At least mips and uncore have the same issue.

sys/dev/hwpmc/hwpmc_amd.c
439

Well the hard-coded 16 just below is 64 - 48; everywhere in this file just hard-codes the width.

And yes; the "just" is to indicate that this is rare, for when it overflows during switch out so no interrupt is taken for it.

443

The UB is a good point, I'll fix amd and the copy I made in mips. The IDB is fine, we can safely assume that, things would be on fire if you didn't have two's complement...

I don't see any similar code in uncore?

sys/dev/hwpmc/hwpmc_amd.c
439

yes, 16 == NBBY * sizeof(int64) - pdc_width, and ought to be fixed, but you did not modified the next block.

Overall it might be useful to do the pass to use pdc_width. On the other hand, AMD seems to go a different route, instead of extending PMC width, they do something called 'mergeevent' which uses two PMC registers for one counter.

443

I do not see that there is a spec that states the result of the shift for two-complement. It can do something silly on 2-c machine anyway.

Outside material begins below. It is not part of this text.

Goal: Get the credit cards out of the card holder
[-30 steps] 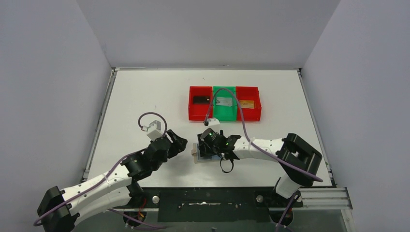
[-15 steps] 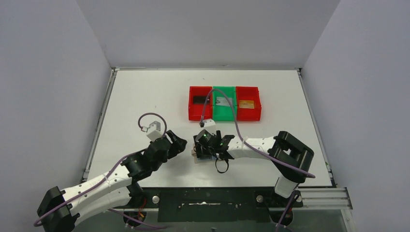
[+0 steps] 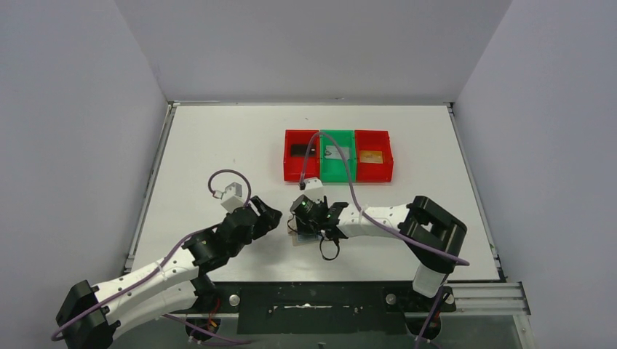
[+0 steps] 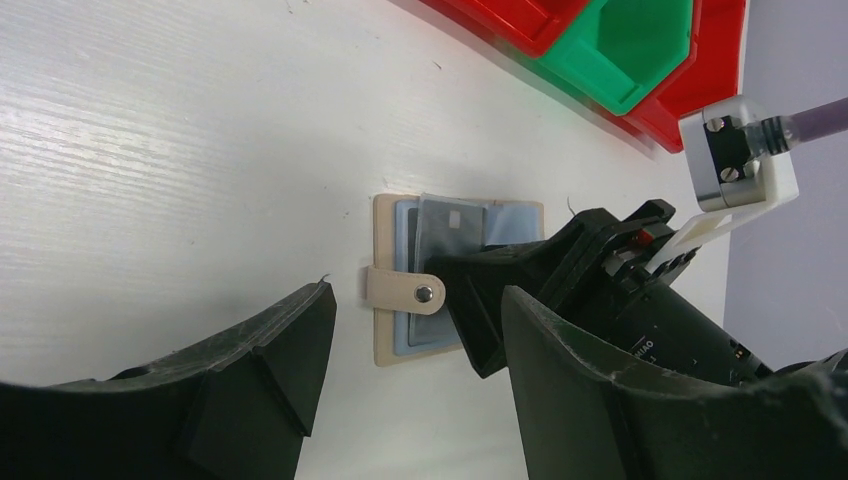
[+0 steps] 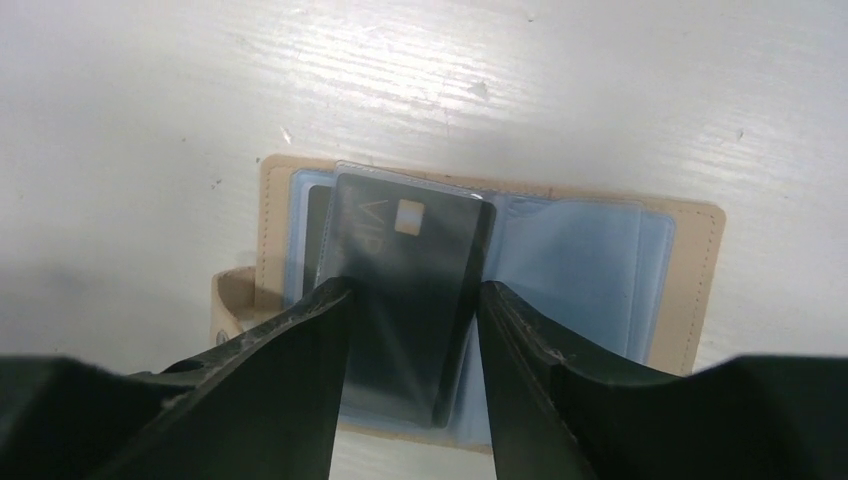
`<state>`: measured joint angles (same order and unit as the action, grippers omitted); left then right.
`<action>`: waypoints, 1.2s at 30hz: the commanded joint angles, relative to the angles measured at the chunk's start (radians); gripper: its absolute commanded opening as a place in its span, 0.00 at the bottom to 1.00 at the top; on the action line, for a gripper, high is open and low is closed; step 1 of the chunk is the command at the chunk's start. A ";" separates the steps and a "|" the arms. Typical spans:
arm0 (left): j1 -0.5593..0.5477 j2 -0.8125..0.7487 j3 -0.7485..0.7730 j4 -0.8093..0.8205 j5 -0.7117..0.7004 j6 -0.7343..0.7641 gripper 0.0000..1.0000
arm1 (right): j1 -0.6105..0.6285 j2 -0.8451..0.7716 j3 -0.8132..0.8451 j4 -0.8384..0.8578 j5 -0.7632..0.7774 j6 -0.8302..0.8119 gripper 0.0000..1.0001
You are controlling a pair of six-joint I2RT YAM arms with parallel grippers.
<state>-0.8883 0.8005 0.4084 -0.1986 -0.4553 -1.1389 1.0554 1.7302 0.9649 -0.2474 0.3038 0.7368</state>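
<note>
The tan card holder [image 5: 694, 290] lies open on the table, pale blue sleeves [image 5: 580, 270] up, its closure tab [image 4: 400, 290] folded over the left edge. A dark credit card [image 5: 400, 260] rests on its left half. My right gripper [image 5: 412, 290] stands over the holder [image 3: 295, 238], its fingertips pressed against the card's two long edges. My left gripper [image 4: 418, 300] hovers open just left of the holder, holding nothing. Three more credit cards lie in the bins: black [image 3: 300, 150], silver [image 3: 335, 153], gold [image 3: 372, 156].
A row of three bins stands behind the holder: red [image 3: 289, 171], green [image 3: 337, 173], red [image 3: 385, 171]. The right arm's purple cable [image 3: 353, 189] loops over the green bin. The two grippers [image 3: 268, 217] [image 3: 309, 222] sit close together near the table's front.
My right gripper has shifted slightly left over the holder, widened, then narrowed its jaws onto the dark card. The left arm has stayed still.
</note>
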 commanded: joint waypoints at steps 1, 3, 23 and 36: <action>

Yes, uncore uses 1ULL as the shifted value, so all is unsigned and my point does not apply.

sys/dev/hwpmc/hwpmc_amd.c
439

Using pcd_width would diverge from the style of every MD file in hwpmc. Every file either hard-codes the single width everywhere (which may be implicit in the types used) or has its own internal variable tracking the width. The only consumer of pcd_width itself currently is hwpmc_mod, which uses it for two purposes: the initial printf at load time of all available classes, and for PMC_OP_GETCPUINFO. It has no behavioural meaning, solely informational.

443

https://gcc.gnu.org/onlinedocs/gcc-11.2.0/gcc/Integers-implementation.html

Clang doesn't document its implementation-defined behaviour as it should (which technically makes it non-conforming) but heavily assumes the same implementation as GCC in its own code base so can't be compiled with any compiler that doesn't follow that, so it's safe to say that we can assume it too, and already do throughout base.

  • Farewell mips
  • Fix existing UB in amd code (no longer copied to mips after the above...)
  • Rework armv7/arm64
jrtc27 retitled this revision from hwpmc: Fix amd/arm64/armv7/mips/uncore sampling overflow race to hwpmc: Fix amd/arm64/armv7/uncore sampling overflow race.Jan 2 2022, 9:55 AM
jrtc27 edited the summary of this revision. (Show Details)
jrtc27 edited the test plan for this revision. (Show Details)
kib added inline comments.
sys/dev/hwpmc/hwpmc_amd.c
443

There should be no space in ) (

This revision is now accepted and ready to land.Jan 2 2022, 5:47 PM
sys/dev/hwpmc/hwpmc_amd.c
443

Ah yes, missed that one when cleaning up the int64_t cast

It is a silly scenario, but what would happen if one requested a reload count exceeding (1 << $pmc_width-1)? Then the negation of the reload count might appear as an overflow.

Yeah, that would break, so "don't do that" I guess. hwpmc_mod.c enforces a lower bound of 1000 for the reload count but doesn't currently enforce a reasonable upper bound; it probably should cap it at 1ULL << (pcd-> pcd_width - 1).